Dear Blizzard (Dated 2004)
September 12, 2004
Dear Blizzard:
I’ve been seeing previews of your new “World of Warcraft” game, and I think you’re wasting the rumored 50 million dollars you’ve put into it. It’s nothing but a clone of the market leader, Everquest, and there’s really no way you can overcome the huge advantage EQ has on you in terms of subscriber base and development time. They’ve had over five years to constantly refine and improve the game experience; you’ll be starting out where they were five years ago, and doing nothing but playing catch-up. You’ve got the same “Go kill 10 rats” gameplay and the same endgame, except you have almost no raid content ready and I hear that your “innovative” PVP system, using the same “instancing” technology that Everquest implemented years ago in their Lost Dungeons of Norrath expansion, will not be ready at launch. Only something totally new and radical will work — have you considered making it over into a twitch-based FPS game? Just doing what’s already proven to be popular and genre defining, but doing it better, cleaner, sharper, and faster, is no recipe for success. Originality is far more important than competence, and building on your competitors work and taking advantage of all they’ve learned the hard way, and then bettering it, is a foolish gambit. Only the totally new and totally unproven, especially if it’s not what customers have previously demonstrated they’re willing to pay for, will win the game. You may want to look at Tabula Rasa, which has been in development since 2001 and will probably release soon. It’s so original and groundbreaking even the developers aren’t entirely sure what kind of game they’re making — that kind of shattering of genre boundaries is the best way to have a mega-hit. I feel sorry for the developers, artists, and so on who will be laid off when World of Warcraft bombs, dismissed as just another Everquest clone in a field already crowded with them (Asheron’s Call, Dark Age Of Camelot, Horizons, etc). I wish you luck — you’re going to need it.
An Explanation
For those wondering what the hell that was all about, it’s a response I posted on this Slashdot page which was itself discussing this article about how KOTOR (Knights Of The Old Republic) was going to fail, fail, fail because someone who played part of one starting zone which is still in beta didn’t like the quests.
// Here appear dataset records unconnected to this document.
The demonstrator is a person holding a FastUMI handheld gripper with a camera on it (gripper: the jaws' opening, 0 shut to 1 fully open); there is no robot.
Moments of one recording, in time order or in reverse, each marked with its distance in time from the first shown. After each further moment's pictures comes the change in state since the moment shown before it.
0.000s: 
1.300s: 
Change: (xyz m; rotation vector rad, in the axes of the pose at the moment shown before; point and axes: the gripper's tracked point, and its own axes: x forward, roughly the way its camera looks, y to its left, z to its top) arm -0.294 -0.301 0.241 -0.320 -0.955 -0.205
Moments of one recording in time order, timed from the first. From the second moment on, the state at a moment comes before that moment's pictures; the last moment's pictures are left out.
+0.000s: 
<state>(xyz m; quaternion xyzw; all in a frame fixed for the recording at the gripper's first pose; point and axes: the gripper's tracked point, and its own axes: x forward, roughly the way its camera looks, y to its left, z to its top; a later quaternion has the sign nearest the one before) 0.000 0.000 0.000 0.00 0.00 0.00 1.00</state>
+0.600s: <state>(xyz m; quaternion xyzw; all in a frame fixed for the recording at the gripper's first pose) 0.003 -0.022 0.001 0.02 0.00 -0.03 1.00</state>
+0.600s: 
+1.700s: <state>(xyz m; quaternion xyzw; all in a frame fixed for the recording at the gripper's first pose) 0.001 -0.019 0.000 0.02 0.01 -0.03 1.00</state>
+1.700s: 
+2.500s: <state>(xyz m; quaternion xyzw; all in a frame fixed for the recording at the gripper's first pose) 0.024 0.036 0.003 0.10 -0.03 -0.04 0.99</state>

I’m not claiming it won’t fail, mind you — just that if the arguments you make for its “inevitable” failure are exactly the same as arguments you could have made (and I’m sure some people did make) in 2004 to Blizzard, you might want to check your premises.
WoW was actually innovative with its quests – as I recall EQ didn’t have any quests to speak of (you could deliver things for people, but nothing like the clean and integral implementation that WoW bought to the table).
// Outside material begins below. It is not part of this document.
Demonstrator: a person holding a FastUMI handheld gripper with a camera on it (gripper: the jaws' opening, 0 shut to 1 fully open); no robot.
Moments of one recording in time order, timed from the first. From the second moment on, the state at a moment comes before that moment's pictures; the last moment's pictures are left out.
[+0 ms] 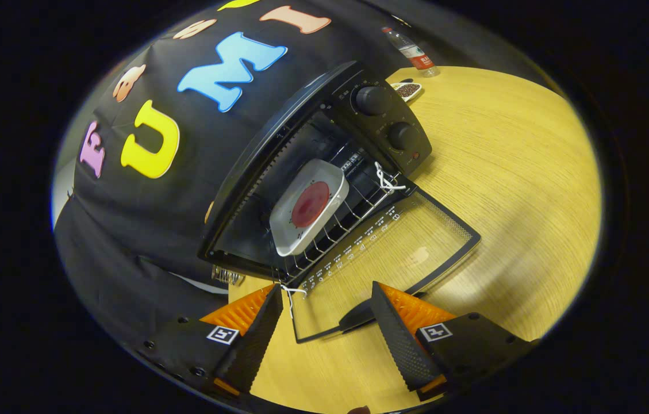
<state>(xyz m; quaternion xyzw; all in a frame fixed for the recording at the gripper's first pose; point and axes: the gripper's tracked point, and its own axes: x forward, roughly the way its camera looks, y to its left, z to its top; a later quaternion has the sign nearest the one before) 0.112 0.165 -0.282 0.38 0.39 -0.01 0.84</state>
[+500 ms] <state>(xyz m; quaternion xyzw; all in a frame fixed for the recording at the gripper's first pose) 0.069 0.169 -0.310 0.19 0.44 0.06 0.87</state>
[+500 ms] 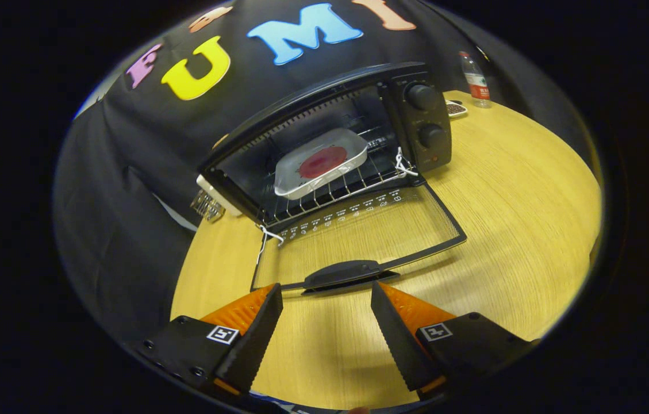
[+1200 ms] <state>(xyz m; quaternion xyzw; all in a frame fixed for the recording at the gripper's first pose) 0.066 0.163 -0.356 0.01 0.50 0.06 0.86</state>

Your point still stands of course 🙂 I do wonder if the full price/full subscription fee is the right way to go though – LOTRO is a powerful counter argument.
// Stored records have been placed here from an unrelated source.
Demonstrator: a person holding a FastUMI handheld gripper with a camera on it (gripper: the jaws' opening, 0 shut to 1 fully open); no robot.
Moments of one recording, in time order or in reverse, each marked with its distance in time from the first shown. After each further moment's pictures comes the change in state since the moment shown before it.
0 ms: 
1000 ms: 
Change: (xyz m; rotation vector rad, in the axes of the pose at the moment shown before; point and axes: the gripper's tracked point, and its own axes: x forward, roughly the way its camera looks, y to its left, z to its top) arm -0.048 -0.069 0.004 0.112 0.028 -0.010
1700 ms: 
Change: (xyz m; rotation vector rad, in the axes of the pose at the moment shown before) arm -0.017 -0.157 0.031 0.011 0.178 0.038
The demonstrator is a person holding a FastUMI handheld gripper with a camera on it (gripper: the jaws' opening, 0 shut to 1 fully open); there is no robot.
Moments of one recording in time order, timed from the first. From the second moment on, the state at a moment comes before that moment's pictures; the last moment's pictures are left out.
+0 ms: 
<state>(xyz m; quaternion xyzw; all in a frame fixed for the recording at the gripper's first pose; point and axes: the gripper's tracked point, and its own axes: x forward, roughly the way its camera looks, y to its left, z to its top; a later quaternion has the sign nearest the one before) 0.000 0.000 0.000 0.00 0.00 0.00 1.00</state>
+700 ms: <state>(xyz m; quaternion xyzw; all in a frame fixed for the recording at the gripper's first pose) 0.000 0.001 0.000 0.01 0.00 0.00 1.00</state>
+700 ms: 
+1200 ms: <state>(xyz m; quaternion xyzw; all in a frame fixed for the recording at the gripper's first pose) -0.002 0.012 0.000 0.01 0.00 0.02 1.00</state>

Love your stuff, keep it up! Particularly love all the Earth Delta stuff, great work.
Not sure if my software tells you a reply was posted to the thread in general, so, here’s a reply to your post to let you know I replied to your post in, erm, another reply. Sorry.
Everquest had full and complex quests from the get-go….hence the name. There were plenty of “Kill 10 rats” quests and many long and complex quest chains which required significant work to locate and discover. A lot of people, though, didn’t bother — they just ran to a spawn point and camped it. I’ve heard many people say “EQ didn’t have quests” or the like, when what they really mean is “Wow, I never actually tried talking to the NPCs. You could DO that? Whoa.”
Here’s one in particular I remember: http://everquest.allakhazam.com/db/quest.html?quest=1497 . If you check the date — 2002 — you’ll see it was WELL before WoW came out, and while this was in an expansion, there were plenty of similar quests at the time EQ launched in the late 1990s.